In 2025, Croissant and Lott found that their Democratic Resilience Capacity parameter, which combines macro-institutional, political party, civil society and political efficacy factors believed to support democratic resilience, did not explain bounceback resilience in their analysis of 103 democracies since 2000.

===U-turn statistics===
In 2025, Marina Nord and colleagues defined a democratic U-turn as a "period of substantive two-directional regime transformation along a democracy–autocracy continuum, in which autocratization is closely followed by and linked to subsequent democratization", in which both movements are "substantial and sustained", the two movements happen over a short (few-year) time interval, and the autocratization and democratization must be "endogenously interlinked", i.e. interpreted as linked by qualitative historical evidence.

Nord et al used the V-Dem Democracy Indices from 1900 through to 2023, and added their analysis to the Episodes of Regime Transformation (ERT) dataset. They found 102 U-turns in 69 countries. Over the full period, 52% of autocratization cases became U-turns; 44% became U-turns during 1900 to 1993, and 73% became U-turns during 1994 to 2003. Most U-turns (90%) ended with restored or improved levels of democracy. The overall time scale from the onset of autocratization to restored democracy was found to be typically about eight years.

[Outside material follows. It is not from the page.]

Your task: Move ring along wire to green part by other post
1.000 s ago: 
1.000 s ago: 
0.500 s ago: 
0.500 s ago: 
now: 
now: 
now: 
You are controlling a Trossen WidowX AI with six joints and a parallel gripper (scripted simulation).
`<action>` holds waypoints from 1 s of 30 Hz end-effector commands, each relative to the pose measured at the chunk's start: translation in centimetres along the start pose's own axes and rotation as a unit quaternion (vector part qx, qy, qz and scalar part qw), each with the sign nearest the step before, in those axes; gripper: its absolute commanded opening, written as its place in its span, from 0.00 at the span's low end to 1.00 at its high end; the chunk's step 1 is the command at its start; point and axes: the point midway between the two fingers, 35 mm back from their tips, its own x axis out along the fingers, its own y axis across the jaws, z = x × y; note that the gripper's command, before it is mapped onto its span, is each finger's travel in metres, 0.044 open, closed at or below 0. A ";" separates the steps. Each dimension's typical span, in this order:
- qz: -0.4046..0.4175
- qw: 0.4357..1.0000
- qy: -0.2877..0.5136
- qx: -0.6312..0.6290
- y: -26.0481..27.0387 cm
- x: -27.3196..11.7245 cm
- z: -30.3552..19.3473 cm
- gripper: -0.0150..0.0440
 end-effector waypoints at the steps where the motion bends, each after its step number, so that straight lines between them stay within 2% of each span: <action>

Nord et al classified the processes of the U-turns as either "authoritarian manipulation", "democratic reaction", or international intervention. Authoritarian manipulation refers to cases of either civilian or military authoritarian actors being responsible both for the autocratization and then taking actions, such as a coup and a promise to hold elections, which they hope will let them retain power, but in practice (in some cases) leads to democratization. Democratic reactions are cases in which either grassroots citizens' groups, elites, or grassroots–elite alliances obtain the U-turn by elections, street protests, or legislative or judicial bodies. International interventions include military invasion (such as the invasion of Italy and France by the Allied Powers during World War II), or mediation by regional leaders that led to the Accra Comprehensive Peace Agreement and the United Nations Mission in Liberia and the 2005 Liberian general election.

Matías Bianchi and colleagues disputed the long-term significance of the post-1993 U-turns, finding that 90% of the cases dropped to a lower democracy level within five years or less. They interpreted this to imply that bounce-back resilience indicated overall regime instability rather than resilience that tends to lead to a stable return to democracy. Bianchi et al cited constitutional changes in Germany and Norway in the mid-2020s as "common sense measures that could help to future-proof democracy".

==Resilience methods==
===Parliamentary procedure===
In 2026, Madeleine Rogers argued that parliamentary procedure had been used in democratic backsliding in ways that were "buried in confusing complexities that are difficult for non-experts to disentangle, and well outside of the attention of the general public". Rogers proposed six methods of resilience against backsliding in parliamentary procedure. "Protect[ing] the rules" by codifying fundamental procedures should increase the political cost of manipulating those procedures. "Redesign[ing] fast-track procedures" would protect some fundamental procedures from fast-tracking, and fast-track procedures themselves could be redesigned to better allow corrections and checks, while still allowing for speed. "Target[ing] conflicts of interest" for agenda-setting, time allocation and disciplinary powers would reduce the ability to use these for politicians' or parties' self-interest. "Optimiz[ing] the role of the opposition" in ways that increase opposition rights could improve accountability but would have to avoid "paralysing governance". "Ensur[ing] opportunities for review" would entail more possibilities for the review of procedures violating democratic legitimacy. "Institutionaliz[ing] civic participation" would "broad[en] the protective ecosystem" by allowing citizens and civil society to oppose abuses of parliamentary procedures.